The following data points are given in Euclidean space:

| Point | X    | Y    |
|-------|------|------|
| A     | 1.2  | 0.8  |
| B     | -0.6 | -1.3 |
| C     | -0.8 | 0.2  |
| D     | 0.2  | 0.3  |

Point A and C are initially assigned to cluster centroid C1, points B and D are initially assigned to cluster centroid C2.

In [264]:
import numpy as np

In [265]:
data = np.array([[1.2, .8],
                 [-.6, -1.3],
                 [-.8, .2],
                 [.2, .3]])

data

array([[ 1.2,  0.8],
       [-0.6, -1.3],
       [-0.8,  0.2],
       [ 0.2,  0.3]])

In [266]:
# Initial conditions
initial_assigned_labels = np.array(['C1', 'C2', 'C1', 'C2'])

In [267]:
def calc_centroids(data, assigned_labels):
    labels = set(assigned_labels)

    centroids = dict()
    for label in labels:
        cluster = data[assigned_labels == label]
        centroids[label] = np.mean(cluster, axis=0)

    return centroids

In [268]:
initial_centroids = calc_centroids(data, initial_assigned_labels)

initial_centroids

{'C1': array([0.2, 0.5]), 'C2': array([-0.2, -0.5])}

In [269]:
def d(p1, p2): return np.linalg.norm(p1 - p2)

In [270]:
def kmeans_step(data, assigned_labels):
    assigned_labels = assigned_labels.copy()
    centroids = calc_centroids(data, assigned_labels)
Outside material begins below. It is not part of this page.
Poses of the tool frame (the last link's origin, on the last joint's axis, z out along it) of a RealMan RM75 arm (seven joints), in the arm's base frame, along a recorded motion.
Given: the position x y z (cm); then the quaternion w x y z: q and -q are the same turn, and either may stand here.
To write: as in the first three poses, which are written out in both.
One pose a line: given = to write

    for i, point in enumerate(data):
        closest = assigned_labels[i]
        closest_d = d(point, centroids[closest])

        for centroid_label, centroid_point in centroids.items():
            dist = d(point, centroid_point)
            if dist < closest_d: closest, closest_d = centroid_label, dist

        assigned_labels[i] = closest

    return assigned_labels

In [271]:
def kmeans(data, initial_assigned_labels):
    prev_assigned_labels = kmeans_step(data, initial_assigned_labels)

    while True:
        assigned_labels = kmeans_step(data, prev_assigned_labels)

        # should be fine, since only 4 points (usually we go by centroids and not equality)
        if np.array_equal(assigned_labels, prev_assigned_labels): break
        else: prev_assigned_labels = assigned_labels

    return assigned_labels

In [272]:
kmeans_labels = kmeans(data, initial_assigned_labels)

kmeans_labels

array(['C1', 'C2', 'C2', 'C1'], dtype='<U2')

In [273]:
def silhouette(data, assigned_labels):
    """only for k = 2"""
    _silhouette = []

    for point, label in zip(data, assigned_labels):
        cum_dist_in_cluster, point_in_cluster_count = 0, -1
        # since we count the point itself as well
        cum_dist_out_cluster, point_out_cluster_count = 0, 0
        for other_point, other_label in zip(data, assigned_labels):
            if label == other_label:
                cum_dist_in_cluster += d(point, other_point)
                point_in_cluster_count += 1
            else:
                cum_dist_out_cluster += d(point, other_point)
                point_out_cluster_count += 1

        avg_dist_out_cluster = cum_dist_out_cluster / point_out_cluster_count if point_out_cluster_count > 0 else 0
        avg_dist_in_cluster = cum_dist_in_cluster / point_in_cluster_count if point_in_cluster_count > 0 else 0
        sil = (avg_dist_out_cluster - avg_dist_in_cluster) / max(avg_dist_out_cluster, avg_dist_in_cluster)

        _silhouette.append(sil)

    return _silhouette

In [274]:
silhouette(data, initial_assigned_labels), silhouette(data, kmeans_labels)

([-0.06997526302916779,
  0.163918335734697,
  -0.39698557819998675,
  -0.4065974368219471],
 [0.5393278339042583,
  0.3355133343754012,
  0.021499716537346912,
  0.19964406640384613])